While well-intentioned, this legislation unfortunately does not include a long-standing provision from the Civil Rights Act which protects religious organizations from being forced to make employment decisions that conflict with their faith. 

To address this omission, Republicans offered an amendment to include this narrow but long-standing provision when the bill was considered by the Committee.

The Civil Rights Act protection, which already exists under current law, ensures religious organizations are not forced to make employment decisions that conflict with their faith.

Foxx summarized several amendments she and other colleagues proposed that were successfully added to the language of the bill but an amendment for religious exemption was voted down.
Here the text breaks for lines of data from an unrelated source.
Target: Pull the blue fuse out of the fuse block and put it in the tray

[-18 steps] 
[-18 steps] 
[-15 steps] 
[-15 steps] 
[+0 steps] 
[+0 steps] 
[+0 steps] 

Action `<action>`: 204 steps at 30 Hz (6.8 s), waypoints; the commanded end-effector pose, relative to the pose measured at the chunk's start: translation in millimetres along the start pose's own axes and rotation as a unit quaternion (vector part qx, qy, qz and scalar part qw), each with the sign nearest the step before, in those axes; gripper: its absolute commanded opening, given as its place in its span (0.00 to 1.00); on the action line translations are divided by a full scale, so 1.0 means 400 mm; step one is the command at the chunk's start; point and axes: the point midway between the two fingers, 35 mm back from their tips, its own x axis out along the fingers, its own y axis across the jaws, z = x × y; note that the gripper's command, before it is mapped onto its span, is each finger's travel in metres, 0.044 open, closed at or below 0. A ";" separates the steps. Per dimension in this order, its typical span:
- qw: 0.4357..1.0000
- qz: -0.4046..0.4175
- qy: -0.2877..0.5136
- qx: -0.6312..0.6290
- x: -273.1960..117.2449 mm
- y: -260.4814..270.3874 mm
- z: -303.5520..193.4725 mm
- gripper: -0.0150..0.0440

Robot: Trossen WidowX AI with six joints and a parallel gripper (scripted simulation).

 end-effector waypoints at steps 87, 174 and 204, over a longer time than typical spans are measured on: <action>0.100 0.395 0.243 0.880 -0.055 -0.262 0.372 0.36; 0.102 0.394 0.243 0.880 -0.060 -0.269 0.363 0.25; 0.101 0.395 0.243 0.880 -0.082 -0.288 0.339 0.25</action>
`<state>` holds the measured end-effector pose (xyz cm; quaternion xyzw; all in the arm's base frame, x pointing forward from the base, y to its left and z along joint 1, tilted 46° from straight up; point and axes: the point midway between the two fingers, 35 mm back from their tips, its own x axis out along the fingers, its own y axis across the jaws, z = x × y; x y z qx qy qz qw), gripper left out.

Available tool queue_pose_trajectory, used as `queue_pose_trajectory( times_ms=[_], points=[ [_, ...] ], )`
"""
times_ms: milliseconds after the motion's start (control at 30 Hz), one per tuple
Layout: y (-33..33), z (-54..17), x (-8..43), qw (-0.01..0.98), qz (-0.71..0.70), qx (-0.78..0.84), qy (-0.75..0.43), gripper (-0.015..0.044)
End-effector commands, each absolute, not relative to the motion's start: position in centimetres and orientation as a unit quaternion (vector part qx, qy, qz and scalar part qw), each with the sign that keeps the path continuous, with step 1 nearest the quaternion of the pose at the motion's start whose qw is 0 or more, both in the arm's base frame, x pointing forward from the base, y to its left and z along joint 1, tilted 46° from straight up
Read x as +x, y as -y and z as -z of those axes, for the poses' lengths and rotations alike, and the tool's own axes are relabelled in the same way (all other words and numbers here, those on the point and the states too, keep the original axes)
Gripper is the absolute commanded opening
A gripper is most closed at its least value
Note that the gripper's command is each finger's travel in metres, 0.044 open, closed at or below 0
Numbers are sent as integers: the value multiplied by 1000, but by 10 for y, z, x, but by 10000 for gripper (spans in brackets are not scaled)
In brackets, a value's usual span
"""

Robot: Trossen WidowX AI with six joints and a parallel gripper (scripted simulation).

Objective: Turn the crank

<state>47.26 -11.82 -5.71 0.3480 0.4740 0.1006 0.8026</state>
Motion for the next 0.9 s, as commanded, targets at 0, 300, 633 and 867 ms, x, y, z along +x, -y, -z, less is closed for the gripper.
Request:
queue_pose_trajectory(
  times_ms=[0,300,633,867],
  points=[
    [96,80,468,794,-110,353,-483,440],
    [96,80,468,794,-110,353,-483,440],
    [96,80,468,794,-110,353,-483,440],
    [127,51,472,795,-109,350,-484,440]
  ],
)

Though Foxx did not specify examples of cases in which religious exemptions may be important, making accommodations to ensure a healthy pregnancy for employees could open the door for employers to be forced to accommodate for abortions for so-called health reasons such as a fetal diagnosis or a concern for the mother’s health. However, abortion — the direct and intentional killing of a child before birth — is never medically necessary.

READ: Mom of Lillian, who has spina bifida, says she ‘was offered an abortion at every visit’

“The purpose of America’s nondiscrimination laws, and the agencies enforcing them, is to give all Americans equal opportunities to succeed,” Foxx explained. “That being said, overzealous government intervention often causes more harm than good. In the case of H.R. 2694, by failing to include a long-standing Civil Rights Act provision, we are doing just that. As it is currently written, H.R. 2694 will create legal risk for religious organizations in their religiously based employment decisions.”

In addition to potentially accommodating abortions, the Act could lead to the Equal Employment Opportunity Commission creating rules requiring employers to cover abortion, contraception, and sterilization in employer-sponsored health plans. Having a religious exemption in the Civil Rights Act but not in the Pregnant Workers Fairness Act could also cause confusion regarding what accommodations employers are or are not required to make.

The Act has moved to the Senate, where it has been assigned to the Committee on Health, Education, Labor and Pensions.